Only the lines from the line containing "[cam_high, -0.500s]" to the end of the records, both included, belong in the answer, copied exactly.

═══ Record excerpts ═══

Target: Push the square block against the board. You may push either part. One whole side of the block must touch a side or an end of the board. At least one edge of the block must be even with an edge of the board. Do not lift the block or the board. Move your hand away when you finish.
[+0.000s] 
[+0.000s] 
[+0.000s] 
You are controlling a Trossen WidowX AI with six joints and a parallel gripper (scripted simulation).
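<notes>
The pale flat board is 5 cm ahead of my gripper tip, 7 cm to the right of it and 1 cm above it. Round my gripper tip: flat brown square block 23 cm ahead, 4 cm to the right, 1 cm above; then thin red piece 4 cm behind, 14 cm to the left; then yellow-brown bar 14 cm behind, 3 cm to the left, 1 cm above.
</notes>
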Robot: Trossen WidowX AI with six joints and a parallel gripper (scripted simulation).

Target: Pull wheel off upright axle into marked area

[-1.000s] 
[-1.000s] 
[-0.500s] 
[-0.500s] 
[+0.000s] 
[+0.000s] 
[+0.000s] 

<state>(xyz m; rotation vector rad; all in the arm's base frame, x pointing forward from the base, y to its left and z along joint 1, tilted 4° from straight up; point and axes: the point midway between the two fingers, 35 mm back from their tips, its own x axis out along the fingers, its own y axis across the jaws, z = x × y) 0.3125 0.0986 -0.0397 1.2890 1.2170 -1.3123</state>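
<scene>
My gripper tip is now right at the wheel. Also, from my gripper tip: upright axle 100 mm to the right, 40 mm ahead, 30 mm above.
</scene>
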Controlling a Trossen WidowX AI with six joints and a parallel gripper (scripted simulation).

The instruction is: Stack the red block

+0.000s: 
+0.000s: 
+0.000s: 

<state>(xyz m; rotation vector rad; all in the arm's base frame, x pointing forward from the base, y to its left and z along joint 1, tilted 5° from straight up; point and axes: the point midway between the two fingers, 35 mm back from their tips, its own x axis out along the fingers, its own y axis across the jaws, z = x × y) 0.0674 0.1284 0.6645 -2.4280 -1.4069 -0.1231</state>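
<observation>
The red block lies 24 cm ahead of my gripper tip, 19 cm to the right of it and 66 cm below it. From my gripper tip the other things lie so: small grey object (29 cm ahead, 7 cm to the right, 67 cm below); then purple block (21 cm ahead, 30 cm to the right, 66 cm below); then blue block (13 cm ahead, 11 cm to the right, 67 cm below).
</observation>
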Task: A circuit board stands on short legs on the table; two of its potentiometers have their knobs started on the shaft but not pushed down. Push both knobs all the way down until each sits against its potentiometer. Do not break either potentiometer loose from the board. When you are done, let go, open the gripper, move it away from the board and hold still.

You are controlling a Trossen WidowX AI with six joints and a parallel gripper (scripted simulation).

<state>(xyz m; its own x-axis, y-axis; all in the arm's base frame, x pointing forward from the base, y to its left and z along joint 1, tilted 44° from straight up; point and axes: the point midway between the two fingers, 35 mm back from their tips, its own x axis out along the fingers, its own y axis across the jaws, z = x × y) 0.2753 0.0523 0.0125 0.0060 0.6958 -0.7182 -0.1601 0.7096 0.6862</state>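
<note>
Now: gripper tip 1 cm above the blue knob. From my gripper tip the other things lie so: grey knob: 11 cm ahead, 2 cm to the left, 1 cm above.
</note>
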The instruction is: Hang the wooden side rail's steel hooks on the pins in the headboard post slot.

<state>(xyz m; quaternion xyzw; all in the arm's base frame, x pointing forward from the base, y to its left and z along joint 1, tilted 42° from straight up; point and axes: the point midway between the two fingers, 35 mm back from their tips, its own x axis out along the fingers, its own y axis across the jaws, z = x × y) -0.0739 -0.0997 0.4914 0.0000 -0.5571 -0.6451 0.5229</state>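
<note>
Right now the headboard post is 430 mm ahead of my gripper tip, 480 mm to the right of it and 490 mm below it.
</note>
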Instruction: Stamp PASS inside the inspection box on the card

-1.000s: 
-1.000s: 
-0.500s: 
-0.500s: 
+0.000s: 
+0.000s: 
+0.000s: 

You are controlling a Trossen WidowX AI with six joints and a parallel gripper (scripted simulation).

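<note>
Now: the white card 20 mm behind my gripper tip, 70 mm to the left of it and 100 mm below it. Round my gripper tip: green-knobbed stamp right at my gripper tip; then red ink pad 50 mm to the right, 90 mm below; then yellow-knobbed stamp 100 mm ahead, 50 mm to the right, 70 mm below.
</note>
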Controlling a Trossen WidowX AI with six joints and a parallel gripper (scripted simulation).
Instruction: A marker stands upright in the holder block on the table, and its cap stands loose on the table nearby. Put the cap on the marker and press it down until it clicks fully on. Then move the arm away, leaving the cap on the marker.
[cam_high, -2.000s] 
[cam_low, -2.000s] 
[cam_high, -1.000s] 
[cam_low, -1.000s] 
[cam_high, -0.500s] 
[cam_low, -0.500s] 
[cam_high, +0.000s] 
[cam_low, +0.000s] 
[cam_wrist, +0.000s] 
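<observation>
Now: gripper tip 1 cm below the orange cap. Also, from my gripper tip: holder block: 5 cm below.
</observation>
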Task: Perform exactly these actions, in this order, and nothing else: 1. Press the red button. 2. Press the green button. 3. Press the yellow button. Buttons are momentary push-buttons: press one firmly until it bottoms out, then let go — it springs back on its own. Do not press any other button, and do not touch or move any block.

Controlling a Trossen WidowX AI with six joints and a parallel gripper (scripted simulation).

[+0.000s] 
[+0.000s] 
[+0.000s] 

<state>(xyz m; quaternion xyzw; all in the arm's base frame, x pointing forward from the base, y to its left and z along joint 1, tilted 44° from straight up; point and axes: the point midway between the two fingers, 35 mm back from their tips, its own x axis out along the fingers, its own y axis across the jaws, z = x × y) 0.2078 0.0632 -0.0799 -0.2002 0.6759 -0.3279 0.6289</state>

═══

## Task answer
[cam_high, -0.500s] 
[cam_low, -0.500s] 
[cam_high, +0.000s] 
[cam_low, +0.000s] 
[cam_wrist, +0.000s] 
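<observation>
Now: gripper tip 1 cm below the orange cap. Also, from my gripper tip: holder block: 5 cm below.
</observation>
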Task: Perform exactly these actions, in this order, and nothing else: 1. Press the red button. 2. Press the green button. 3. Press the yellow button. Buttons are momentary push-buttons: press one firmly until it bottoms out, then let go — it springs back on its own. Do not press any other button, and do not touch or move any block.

Controlling a Trossen WidowX AI with six joints and a parallel gripper (scripted simulation).

[+0.000s] 
[+0.000s] 
[+0.000s] 

<state>(xyz m; quaternion xyzw; all in the arm's base frame, x pointing forward from the base, y to its left and z along joint 1, tilted 44° from straight up; point and axes: the point midway between the two fingers, 35 mm back from their tips, its own x axis out along the fingers, its own y axis across the jaws, z = x × y) 0.2078 0.0632 -0.0799 -0.2002 0.6759 -0.3279 0.6289</state>

The exercise is done, and nothing more is needed.